Nearly two decades ago, Dan Emery launched the Nashville-based Anti-Corporate Music, which has released its share of punk and metal albums by acts like Dwarves, Sky Burial and In Ruins. In recent years, the label has dropped music from dark Americana act Lost Dog Street Band and its singer, Benjamin Tod. Emery's latest recording, which drops Friday, November 6, is with Denver's own Johno Leeroy Roberts, who fronts the local country act Hang Rounders.
Emery, who’s also a recording engineer, had thought for years about laying down tracks outside, capturing sounds of crickets and cicadas during summertime, as a way to close an album. But while mowing the lawn last summer, he took his idea a step further: He would record an entire series of albums outdoors.
About two months ago, Emery started moving quickly on the idea, dubbing the series "The Magnolia Sessions," since the artists were recorded near a towering old magnolia tree. In addition to close-miking the artists, Emery used homemade binaural microphones, installed in the ears of a mannequin, to capture the crickets, cicadas and ambience of the South in the summer, creating a 3-D effect.
“The way that the human head is shaped, the way that your ears are positioned...and the fact that you have a torso that reflects sounds — it all plays into how you perceive sound, location-wise,” Emery explains. “So you can hear a sound and say, ‘Okay, well, that's like, you know, forty feet ahead of me to the right just a little bit, or you might hear something like, ‘Oh, wow, that's flying directly over my head from left to right and slightly behind me.’”
So far, Anti-Corp has released albums by troubadours Matt Heckler, who launched the Magnolia Sessions in September, and Jason Dea West; Emery hopes to release at least twelve albums. Casper Allen, a Texas singer-songwriter now based in Colorado, will also release an album as part of the Magnolia Sessions as well.
Roberts went back to his home town of Nashville about a month ago to work with Emery on recording songs written on his front porch in Colorado. Many were based on moving here from Nashville sixteen years ago, what he misses about his home state, and starting a new life here.
“A lot of it is just a lot of synchronicities between both locations going on,” Roberts says. "In the writing of the songs, a lot of it is based on my transition moving to Colorado and what I miss about Tennessee, and what I like about living here, what brought me here, the struggles along the way of getting here, loss of friends, substances, and everything that comes along with that.”
While Roberts says his songs with the Hang Rounders are brutally honest honky-tonk tunes that deal with him making bad Saturday night decisions and dealing with the repercussions the following Monday, his solo material is more somber. They reflect on how having children has changed his life.

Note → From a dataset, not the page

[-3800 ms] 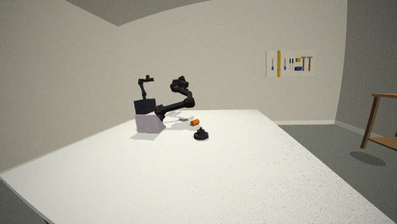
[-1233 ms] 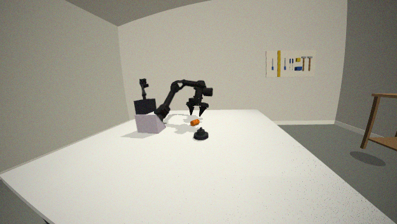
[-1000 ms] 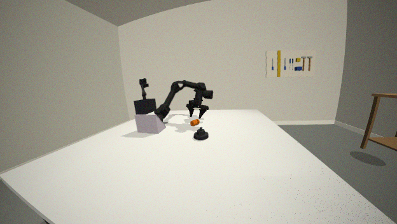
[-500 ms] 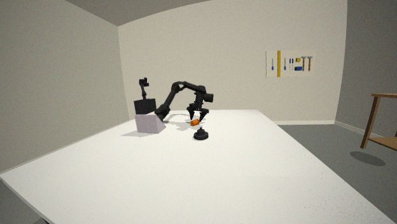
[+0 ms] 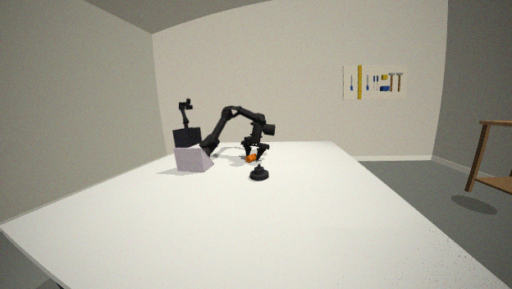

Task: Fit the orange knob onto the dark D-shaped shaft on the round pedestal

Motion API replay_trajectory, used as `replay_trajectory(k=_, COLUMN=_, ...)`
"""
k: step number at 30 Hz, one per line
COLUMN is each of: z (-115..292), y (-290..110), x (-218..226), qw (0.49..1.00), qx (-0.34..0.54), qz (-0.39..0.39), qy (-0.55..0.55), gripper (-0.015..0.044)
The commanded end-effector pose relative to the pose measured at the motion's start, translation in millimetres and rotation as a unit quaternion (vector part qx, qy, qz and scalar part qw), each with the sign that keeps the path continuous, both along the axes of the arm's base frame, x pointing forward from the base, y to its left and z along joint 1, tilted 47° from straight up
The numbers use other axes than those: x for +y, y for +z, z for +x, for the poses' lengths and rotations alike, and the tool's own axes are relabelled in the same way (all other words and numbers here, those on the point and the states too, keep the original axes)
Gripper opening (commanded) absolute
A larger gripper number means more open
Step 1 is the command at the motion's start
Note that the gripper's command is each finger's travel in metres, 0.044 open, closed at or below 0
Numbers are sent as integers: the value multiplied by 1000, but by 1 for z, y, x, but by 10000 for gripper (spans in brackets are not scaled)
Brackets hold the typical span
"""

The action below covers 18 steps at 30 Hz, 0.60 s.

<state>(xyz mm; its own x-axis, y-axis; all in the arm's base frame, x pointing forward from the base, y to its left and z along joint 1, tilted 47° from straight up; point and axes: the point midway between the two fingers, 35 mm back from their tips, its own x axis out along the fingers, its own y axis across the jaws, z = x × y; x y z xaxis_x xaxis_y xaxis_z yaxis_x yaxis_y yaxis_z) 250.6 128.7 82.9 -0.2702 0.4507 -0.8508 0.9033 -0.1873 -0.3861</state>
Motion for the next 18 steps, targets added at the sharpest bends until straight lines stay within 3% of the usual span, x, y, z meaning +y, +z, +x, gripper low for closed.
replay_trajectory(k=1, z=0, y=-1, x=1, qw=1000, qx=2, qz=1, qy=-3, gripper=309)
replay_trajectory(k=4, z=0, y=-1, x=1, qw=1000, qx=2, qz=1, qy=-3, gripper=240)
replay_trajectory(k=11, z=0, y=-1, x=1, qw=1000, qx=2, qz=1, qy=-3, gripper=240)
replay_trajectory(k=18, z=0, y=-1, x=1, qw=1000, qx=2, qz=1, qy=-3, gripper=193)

“I can't stay out doing cocaine until morning, because I have to wake up at six and take the kids to school,” he says. “A lot of the songs come from that — a lot more of me opening up and admitting my faults or the way I've treated my wife in the past, of not being around whenever I should have just been at home.”

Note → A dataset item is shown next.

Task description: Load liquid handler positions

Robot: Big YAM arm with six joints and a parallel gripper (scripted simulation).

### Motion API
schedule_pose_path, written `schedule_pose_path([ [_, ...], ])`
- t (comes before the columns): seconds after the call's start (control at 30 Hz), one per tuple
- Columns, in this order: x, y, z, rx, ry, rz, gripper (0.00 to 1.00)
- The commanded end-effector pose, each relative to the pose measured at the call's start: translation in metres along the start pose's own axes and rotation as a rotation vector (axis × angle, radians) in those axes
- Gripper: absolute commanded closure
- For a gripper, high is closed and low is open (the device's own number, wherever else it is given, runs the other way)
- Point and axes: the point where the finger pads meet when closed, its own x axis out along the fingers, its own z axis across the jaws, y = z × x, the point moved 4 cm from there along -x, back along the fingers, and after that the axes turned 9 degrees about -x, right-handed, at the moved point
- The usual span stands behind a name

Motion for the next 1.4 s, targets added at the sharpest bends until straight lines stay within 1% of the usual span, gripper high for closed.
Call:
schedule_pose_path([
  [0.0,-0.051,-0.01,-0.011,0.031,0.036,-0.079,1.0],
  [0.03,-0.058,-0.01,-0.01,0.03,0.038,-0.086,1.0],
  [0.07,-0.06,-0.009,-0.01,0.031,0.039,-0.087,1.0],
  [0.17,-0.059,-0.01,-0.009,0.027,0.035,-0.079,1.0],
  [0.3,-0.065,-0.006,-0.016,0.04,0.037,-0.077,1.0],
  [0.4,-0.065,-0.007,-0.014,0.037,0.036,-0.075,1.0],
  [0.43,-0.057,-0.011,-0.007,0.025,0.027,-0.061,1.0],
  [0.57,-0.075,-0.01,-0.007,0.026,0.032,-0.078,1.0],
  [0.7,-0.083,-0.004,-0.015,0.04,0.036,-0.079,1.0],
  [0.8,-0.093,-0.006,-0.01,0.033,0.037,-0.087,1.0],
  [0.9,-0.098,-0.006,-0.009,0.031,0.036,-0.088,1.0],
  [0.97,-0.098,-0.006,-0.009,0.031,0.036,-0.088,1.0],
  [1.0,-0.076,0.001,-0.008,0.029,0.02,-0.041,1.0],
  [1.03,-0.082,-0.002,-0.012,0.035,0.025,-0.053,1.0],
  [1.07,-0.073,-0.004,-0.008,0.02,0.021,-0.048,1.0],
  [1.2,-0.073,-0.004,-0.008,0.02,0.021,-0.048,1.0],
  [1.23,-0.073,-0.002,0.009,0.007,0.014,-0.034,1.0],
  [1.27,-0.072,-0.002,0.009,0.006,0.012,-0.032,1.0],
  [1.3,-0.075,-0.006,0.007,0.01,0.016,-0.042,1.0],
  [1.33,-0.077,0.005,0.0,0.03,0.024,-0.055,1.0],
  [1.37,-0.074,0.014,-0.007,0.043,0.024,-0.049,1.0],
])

Roberts, who says Guy Clark is one of his favorite songwriters, also put solo acoustic versions of two Hang Rounders songs on his Magnolia Sessions album, including “Growing Up in the South.”
“That song was probably one of the first real heartfelt songs I ever wrote,” Roberts says. “And it still rings true. It's basically the whole story of my life growing up with a single mom. And it tackles the way that we always had Christmas. That absolutely blows my mind to think about how the hell she pulled through all that stuff. It tackles my dad going to jail for being a rapist when I was two years old. And then it goes into being at the location when my best friend was shot in the head and having to deal with heroin being involved and him getting shot, [and me] not knowing to call 911 because I was too fucked up.”
Roberts says he recorded a solo version of “Growing Up in the South” because fans had told him they just wanted to hear him singing the song so they could “focus more on that without hearing a ripping pedal steel solo behind it or something. It just kind of opens it up to a little bit more interpretation from the listener.”
Roberts got involved with the recording project through Tod, who he grew up with, and Heckler, who suggested to Emery that he be part of the Magnolia Sessions. Roberts was fascinated by how the recordings sounded when he listened to Heckler’s album; he says he could hear a bird land on a tree branch in the recording: “If your eyes are closed, you could pinpoint where it was coming from."
The songs were recorded in the dark, under the magnolia tree. He played an 1860s acoustic Gibson tenor guitar while Emery recorded from the studio about 150 yards away.
“It definitely puts a sense of intimacy that you don't get from a traditional studio recording,” Emery says. “With the atmosphere and just the outside noises, it really conveys that there's no trickery going on. ... You hear things like the cicadas going crazy in a tree. You know it happened in that moment; it wasn't something that we hodgepodged together.”